- Hseni Township
- Location in Lashio district
- Coordinates: 23°18′0″N 97°57′0″E﻿ / ﻿23.30000°N 97.95000°E
- Country: Myanmar
- State: Shan State
- District: Lashio District
- Elevation: 632 m (2,073 ft)

Population (2019)
- • Total: 55,948
- Time zone: UTC+6:30 (MMT)

= Hsenwi Township =

Hsenwi Township, also known as Hseni or Theinni (သိန္နီမြို့နယ်), is a township of Lashio District in the Shan State, Myanmar. It shares the borders with Kutkai Township in the north, Kunlong Township in the east, Lashio Township in the south and Namtu Township in the west. Its area is 472.89 sqmi. There are 4 wards and 32 village-tracts. Total population was about 50,000 in 2009. The principal town is Hsenwi.

==Description==
The climate is tropical and average annual rainfall is 50 in. Namtu, Namle and Namsalat are main creeks and they stream from east to west. The principal town is Hsenwi.

Teak, chestnut, sweet chestnut, lacquer trees, Cassia siamea, magnolia, mango, jackfruit, guava trees, bananas, lychee, green tea and oranges are grown. Paddy, corn, soya bean, ground nut, pigeon peas, sesame, belleric myrobalan, sunflower, rubber, sugarcane, chili, potato and coffee are also grown. It has 51542 acre of cultivable land, 3640 acre of un-cultivable land, 67,375 acre of virgin and vacant land and 19821 acre of reserved forests and protected forest. Buffalo, cow, pig, chicken, fish were breed in the township.

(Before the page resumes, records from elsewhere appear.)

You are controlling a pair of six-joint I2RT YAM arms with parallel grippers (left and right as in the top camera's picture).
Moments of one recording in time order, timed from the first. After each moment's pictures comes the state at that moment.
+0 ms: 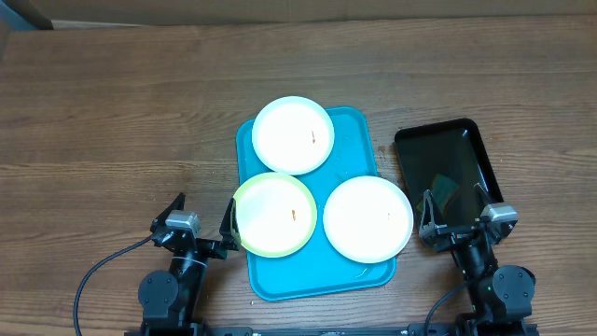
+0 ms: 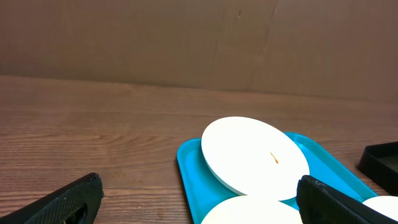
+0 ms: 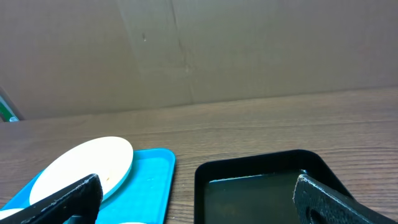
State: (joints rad) left arm 0.00 0.02 0.01 -0.06 0.17 -0.15; right arm 0.08 0.01 0.02 -0.03 -0.10 0.17
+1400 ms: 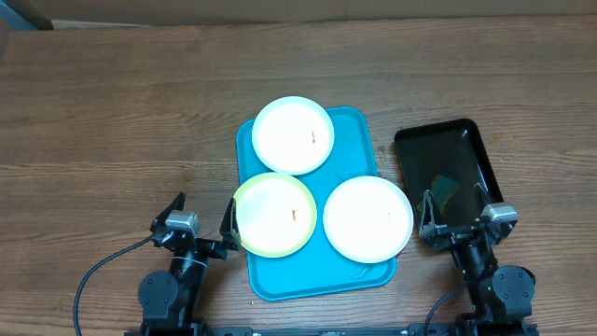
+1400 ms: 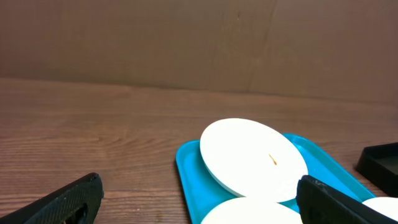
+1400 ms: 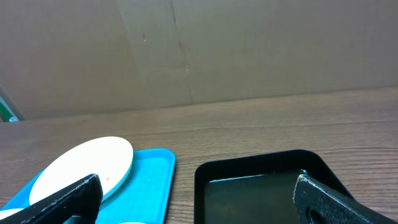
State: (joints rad) left arm 0.00 0.02 0.01 -0.05 0.17 -0.16; right arm 0.08 0.01 0.02 -0.03 -0.10 0.17
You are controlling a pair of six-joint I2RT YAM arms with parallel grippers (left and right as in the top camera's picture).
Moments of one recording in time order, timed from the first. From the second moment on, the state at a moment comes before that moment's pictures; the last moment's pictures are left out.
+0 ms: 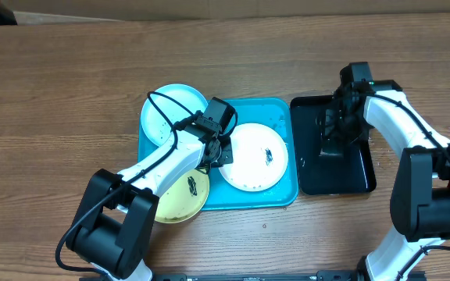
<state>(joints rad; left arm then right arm) -0.50 1.80 1.10 -0.65 0.01 -0.60 0.06 1.91 1.30 -0.87 -0.04 0.19</state>
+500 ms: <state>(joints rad) -0.49 1.80 1.10 -0.65 0.01 -0.60 0.08 1.91 1.24 -0.83 -0.05 0.19</state>
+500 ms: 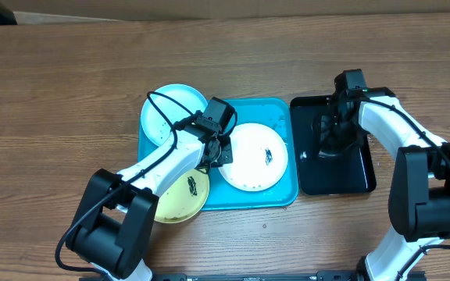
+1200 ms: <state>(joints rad) -0.45 1.80 1.10 -0.66 0.01 -0.60 0.08 1.92 1.40 -1.03 -0.06 0.20</state>
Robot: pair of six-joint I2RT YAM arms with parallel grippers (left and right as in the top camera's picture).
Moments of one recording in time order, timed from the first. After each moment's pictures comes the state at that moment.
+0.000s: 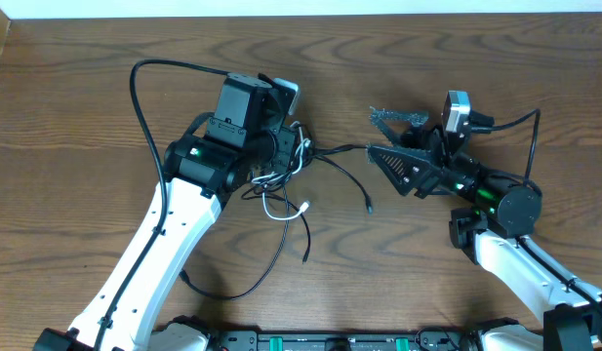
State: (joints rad) left arm -0.40 1.40 1.28 -0.78 0.13 -0.04; right arm 0.24 1.38 0.53 1.53 -0.90 1.12
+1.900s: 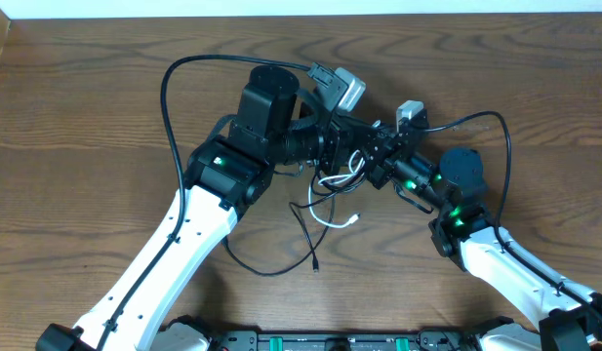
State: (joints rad) left arm -0.53 1.40 1.28 -0.39 0.64 -0.17; right arm 0.38 1.38 0.53 0.80 -0.49 0.46
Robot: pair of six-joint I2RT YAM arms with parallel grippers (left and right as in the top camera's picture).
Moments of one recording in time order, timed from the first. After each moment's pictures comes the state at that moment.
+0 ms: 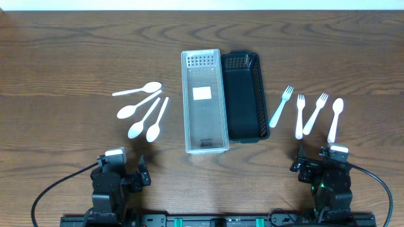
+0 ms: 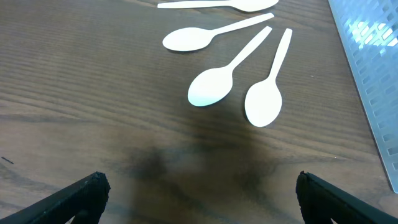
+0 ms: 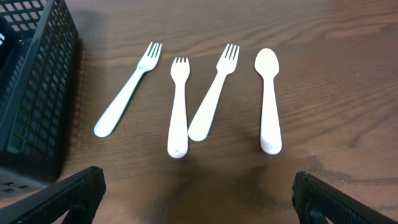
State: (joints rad) left arm -0.09 0.01 0.23 -0.87 -0.11 -0.17; right arm 0.12 0.01 0.18 -0.68 0.27 0.22
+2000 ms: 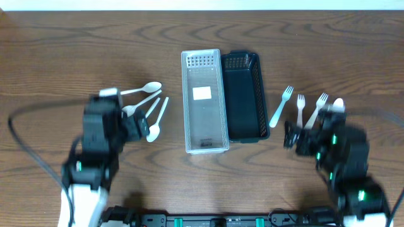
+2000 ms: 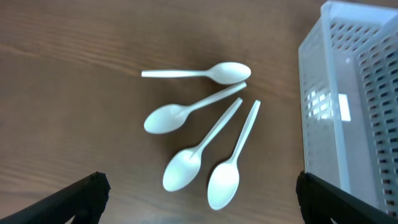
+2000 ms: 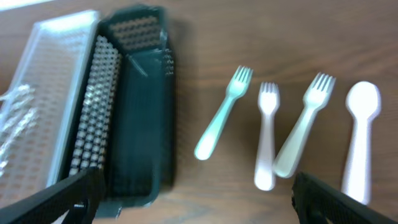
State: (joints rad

There are 1 high school, 4 high school branches, 1 middle school, 7 post primary schools and 50 primary schools.

There are 1 25-bedded hospital, 2 16-bedded hospitals, 3 rural health clinics and 12 rural health clinics (branches). One of 16-bedded hospitals is in Sanlaung Village. It has been commissioned since October 2004.

== Transport ==
Hsenwi has a station on the standard gauge Kunming, China - Kyaukphyu port railway.